_WHAT YOU ARE ASKED TO DO:_ If a line below contains the string "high", copy it out.

---+---

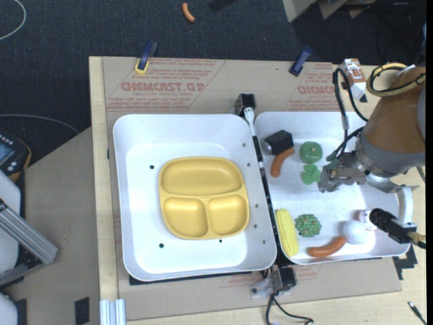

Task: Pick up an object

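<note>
My gripper (329, 179) hangs low over the middle of the right bin (352, 124), just right of a small green leafy piece (310, 175). A round green piece (310, 151) lies just behind that. An orange-red sausage (280, 161) and a black block (278, 141) sit at the bin's back left. At the front are a yellow corn cob (286, 231), a green broccoli (308, 225), a second sausage (326, 248) and a white ball (354, 232). Nothing shows between the gripper's tips.
The left bin (135, 202) holds a yellow divided plate (203, 196). The grey and orange arm (396, 124) covers the right bin's far right side. Clamps stand on the bench's back edge.
</note>
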`<state>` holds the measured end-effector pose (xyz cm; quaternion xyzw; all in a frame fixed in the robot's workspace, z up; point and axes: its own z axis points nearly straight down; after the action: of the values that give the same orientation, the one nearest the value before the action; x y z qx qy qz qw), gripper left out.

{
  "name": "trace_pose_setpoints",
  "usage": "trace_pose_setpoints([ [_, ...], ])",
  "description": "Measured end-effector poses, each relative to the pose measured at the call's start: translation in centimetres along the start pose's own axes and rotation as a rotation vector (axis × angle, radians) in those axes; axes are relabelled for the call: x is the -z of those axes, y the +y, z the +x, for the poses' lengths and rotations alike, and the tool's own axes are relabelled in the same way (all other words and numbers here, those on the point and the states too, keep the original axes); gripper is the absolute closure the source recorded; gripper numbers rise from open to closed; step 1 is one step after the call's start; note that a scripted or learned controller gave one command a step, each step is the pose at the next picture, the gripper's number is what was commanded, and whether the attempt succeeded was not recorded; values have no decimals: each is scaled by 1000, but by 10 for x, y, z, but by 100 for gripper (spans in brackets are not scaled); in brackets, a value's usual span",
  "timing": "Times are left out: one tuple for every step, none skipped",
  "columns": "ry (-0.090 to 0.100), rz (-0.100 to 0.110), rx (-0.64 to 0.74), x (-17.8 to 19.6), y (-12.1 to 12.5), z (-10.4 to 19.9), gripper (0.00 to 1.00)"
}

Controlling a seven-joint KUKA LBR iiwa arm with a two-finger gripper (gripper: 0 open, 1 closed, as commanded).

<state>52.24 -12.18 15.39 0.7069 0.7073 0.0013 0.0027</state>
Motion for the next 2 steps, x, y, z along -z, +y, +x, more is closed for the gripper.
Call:
trace_pose_setpoints([
  [0,-3,1,62,-4,0,100],
  [0,1,0,72,-3,0,100],
])
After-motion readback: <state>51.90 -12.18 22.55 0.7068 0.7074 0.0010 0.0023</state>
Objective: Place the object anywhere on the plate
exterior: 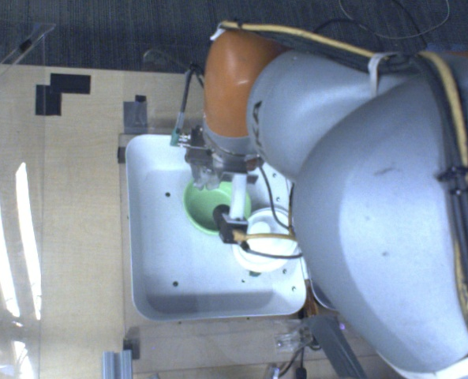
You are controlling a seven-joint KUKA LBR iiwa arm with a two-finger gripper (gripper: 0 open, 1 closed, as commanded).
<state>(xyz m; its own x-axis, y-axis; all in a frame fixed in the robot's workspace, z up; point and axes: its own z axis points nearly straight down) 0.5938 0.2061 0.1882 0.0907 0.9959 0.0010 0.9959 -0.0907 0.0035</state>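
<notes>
Inspecting the bin (159,243), we find the tool (207,181) over the green plate (199,208), a white bowl (270,253) just beside the plate; we cannot tell the tool's state.

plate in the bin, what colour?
Light green. The plate shows best in the camera view, partly covered from above.

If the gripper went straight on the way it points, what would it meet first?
Probably the green plate, which seems to lie right below the gripper in the white bin; depth is unclear.
</notes>
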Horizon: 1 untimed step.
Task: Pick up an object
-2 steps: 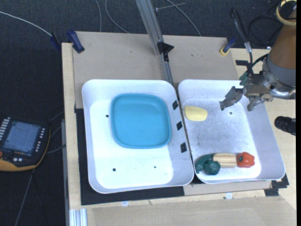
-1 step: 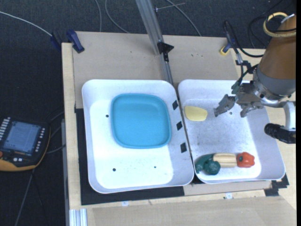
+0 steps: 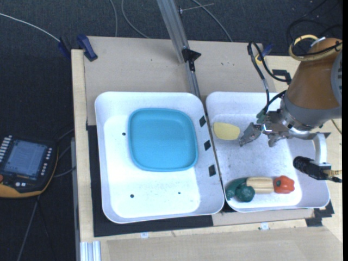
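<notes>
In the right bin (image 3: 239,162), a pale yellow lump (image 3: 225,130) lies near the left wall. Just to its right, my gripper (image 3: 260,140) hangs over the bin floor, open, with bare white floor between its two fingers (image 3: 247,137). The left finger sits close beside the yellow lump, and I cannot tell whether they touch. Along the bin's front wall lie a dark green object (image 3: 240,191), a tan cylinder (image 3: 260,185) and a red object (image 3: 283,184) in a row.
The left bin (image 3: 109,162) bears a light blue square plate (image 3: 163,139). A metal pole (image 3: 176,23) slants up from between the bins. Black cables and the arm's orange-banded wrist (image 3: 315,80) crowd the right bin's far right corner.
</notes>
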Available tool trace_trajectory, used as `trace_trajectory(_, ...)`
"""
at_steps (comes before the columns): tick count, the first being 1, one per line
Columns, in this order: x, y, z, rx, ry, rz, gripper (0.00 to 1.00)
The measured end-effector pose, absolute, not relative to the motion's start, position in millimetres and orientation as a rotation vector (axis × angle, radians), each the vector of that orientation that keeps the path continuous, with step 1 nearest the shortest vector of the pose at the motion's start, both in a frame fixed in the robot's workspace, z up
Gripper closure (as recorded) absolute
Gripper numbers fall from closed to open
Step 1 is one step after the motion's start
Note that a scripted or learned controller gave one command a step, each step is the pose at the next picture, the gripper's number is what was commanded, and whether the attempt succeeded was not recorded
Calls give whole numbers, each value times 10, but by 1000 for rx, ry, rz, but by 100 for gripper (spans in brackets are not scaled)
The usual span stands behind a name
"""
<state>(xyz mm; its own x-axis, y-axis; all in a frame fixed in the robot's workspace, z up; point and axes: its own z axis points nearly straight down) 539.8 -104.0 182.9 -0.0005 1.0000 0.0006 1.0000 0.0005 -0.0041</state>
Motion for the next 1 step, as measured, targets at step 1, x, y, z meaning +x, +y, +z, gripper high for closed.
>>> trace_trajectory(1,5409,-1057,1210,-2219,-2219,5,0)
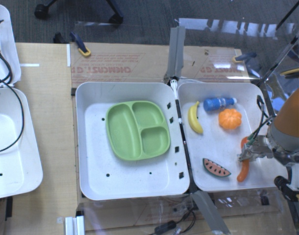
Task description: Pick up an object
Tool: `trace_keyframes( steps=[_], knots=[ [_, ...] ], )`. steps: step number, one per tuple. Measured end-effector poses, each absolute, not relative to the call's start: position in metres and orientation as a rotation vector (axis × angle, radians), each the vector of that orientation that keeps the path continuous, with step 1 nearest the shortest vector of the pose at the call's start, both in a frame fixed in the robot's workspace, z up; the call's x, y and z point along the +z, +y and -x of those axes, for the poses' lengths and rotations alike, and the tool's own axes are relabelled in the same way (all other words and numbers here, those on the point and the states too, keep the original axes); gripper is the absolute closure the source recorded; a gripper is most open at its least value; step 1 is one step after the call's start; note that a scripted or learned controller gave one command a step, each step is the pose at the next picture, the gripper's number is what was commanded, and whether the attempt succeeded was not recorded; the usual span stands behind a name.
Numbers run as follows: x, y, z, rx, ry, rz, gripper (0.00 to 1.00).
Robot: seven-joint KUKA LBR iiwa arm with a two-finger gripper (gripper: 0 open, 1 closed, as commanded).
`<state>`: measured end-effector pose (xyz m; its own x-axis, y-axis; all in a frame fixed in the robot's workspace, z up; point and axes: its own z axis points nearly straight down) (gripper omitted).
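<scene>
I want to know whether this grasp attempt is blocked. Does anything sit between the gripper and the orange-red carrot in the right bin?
Nothing visible does. The gripper is right at the carrot, and the watermelon slice lies apart, toward the middle of the right bin.

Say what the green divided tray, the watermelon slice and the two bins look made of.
Green three-compartment tray: likely moulded plastic, matte, uniform colour. Red watermelon slice with green rind: probably toy plastic or foam; flat colours, painted seeds. White shallow bins: seemingly thin formed plastic, smooth with rounded rims.
</scene>
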<state>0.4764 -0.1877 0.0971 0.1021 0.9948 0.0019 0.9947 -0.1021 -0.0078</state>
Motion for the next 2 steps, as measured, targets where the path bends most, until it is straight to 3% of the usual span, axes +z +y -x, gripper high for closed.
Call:
trace_keyframes(
  steps=[1,2],
  knots=[
    [0.188,-0.157,-0.499,0.005,-2.045,2.382,1.00],
    [0.196,-0.097,-0.569,0.007,-2.011,2.411,1.00]
  ],
)
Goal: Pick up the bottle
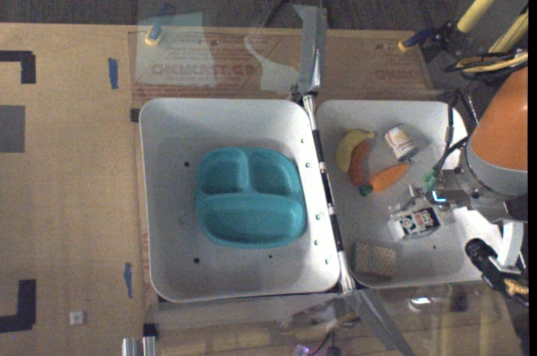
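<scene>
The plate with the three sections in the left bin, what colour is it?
Teal, a blue-green, all over. The plate shows plainly in the camera view.

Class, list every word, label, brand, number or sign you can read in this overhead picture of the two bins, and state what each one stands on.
Cardboard sheet behind the bins: one line of reddish print, too blurred to read.
Same cardboard further right: fainter print, too blurred to read.
Small white item in the right bin: reddish marking, too small to read.
Black-and-white patterned object at the gripper: no legible text.
Nothing can be quoted with confidence.
</scene>
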Motion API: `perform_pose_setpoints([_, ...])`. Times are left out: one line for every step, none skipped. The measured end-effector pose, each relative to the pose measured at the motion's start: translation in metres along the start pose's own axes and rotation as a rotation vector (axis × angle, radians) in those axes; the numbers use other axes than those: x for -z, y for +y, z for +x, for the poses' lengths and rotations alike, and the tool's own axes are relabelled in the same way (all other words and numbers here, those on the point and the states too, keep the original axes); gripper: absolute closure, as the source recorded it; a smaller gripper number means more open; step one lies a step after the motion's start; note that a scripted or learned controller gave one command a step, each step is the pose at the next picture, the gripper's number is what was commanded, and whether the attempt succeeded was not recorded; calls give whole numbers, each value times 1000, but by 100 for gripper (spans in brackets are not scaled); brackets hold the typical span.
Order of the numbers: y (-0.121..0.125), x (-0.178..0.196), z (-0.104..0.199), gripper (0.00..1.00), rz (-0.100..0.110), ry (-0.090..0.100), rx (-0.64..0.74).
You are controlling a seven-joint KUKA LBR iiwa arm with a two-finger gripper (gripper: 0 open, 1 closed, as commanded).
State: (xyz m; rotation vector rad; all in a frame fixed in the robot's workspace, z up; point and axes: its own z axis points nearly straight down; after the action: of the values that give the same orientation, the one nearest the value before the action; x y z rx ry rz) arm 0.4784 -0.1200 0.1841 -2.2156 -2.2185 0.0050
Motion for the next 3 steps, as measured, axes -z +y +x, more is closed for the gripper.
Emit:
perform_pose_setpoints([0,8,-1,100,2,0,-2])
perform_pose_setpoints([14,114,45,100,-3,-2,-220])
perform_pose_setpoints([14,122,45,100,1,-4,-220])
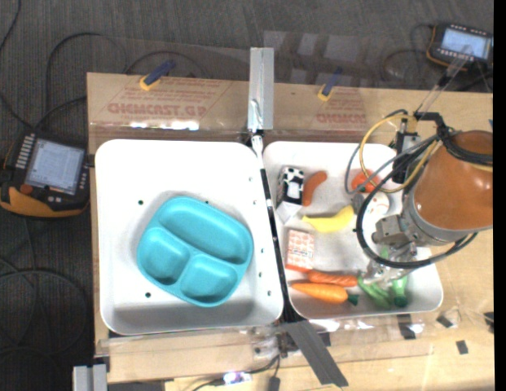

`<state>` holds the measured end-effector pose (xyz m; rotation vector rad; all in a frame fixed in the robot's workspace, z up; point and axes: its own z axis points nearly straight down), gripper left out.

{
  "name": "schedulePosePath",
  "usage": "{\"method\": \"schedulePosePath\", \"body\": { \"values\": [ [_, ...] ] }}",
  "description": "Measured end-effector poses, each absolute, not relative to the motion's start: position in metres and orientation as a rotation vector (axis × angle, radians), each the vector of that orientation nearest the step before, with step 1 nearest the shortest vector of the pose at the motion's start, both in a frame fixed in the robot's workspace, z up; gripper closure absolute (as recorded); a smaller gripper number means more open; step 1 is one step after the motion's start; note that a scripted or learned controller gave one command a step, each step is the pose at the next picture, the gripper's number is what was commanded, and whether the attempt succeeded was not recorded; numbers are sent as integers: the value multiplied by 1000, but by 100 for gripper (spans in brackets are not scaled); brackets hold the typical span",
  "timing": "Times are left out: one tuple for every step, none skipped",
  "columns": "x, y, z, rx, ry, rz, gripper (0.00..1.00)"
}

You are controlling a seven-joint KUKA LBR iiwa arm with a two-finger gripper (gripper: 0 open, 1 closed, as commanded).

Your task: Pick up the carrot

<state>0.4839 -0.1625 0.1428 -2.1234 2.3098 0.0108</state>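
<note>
You had the carrot [319,292] lying lengthwise along the near edge of the right bin [432,300], close to the near left corner. It was a smooth orange taper, and a second orange stick [332,279] lay just beside it on the far side, so the two nearly touched. Green leafy plastic [381,292] sat at the carrot's right end. The gripper [393,277] hung over those greens, near the bin's near right corner, with loops of black and yellow cable around the wrist; you could not tell whether its jaws were spread or pressed together, and nothing showed between them.

Room in that bin was tight. A small flat packet [300,249] lay against the left wall, a yellow banana [332,221] curved across the middle, and a black-and-white toy [292,184] and a reddish oval piece [314,184] sat toward the far left corner. The only bare white floor was a patch between the banana and the orange sticks.

The left bin [122,186] held a glossy blue divided tray [195,249] with rounded corners, set at a slant, with bare floor along the far and left edges.
</note>
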Motion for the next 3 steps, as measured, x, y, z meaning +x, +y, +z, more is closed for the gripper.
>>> {"method": "schedulePosePath", "body": {
  "values": [
    [484,-160,151,-2121,2309,19,100],
    [484,-89,183,-1719,2627,7,100],
    [502,-80,298,-2135,2298,6,100]
  ]
}}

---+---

_ANSWER BELOW:_
Motion for the next 1 step, as measured, targets at step 1, x, y, z meaning +x, +y, +z, gripper high for closed.
Motion for the next 2 steps, as measured, targets where the path bends most, until it is straight to 3% of the usual span, axes +z +y -x, gripper high for closed.

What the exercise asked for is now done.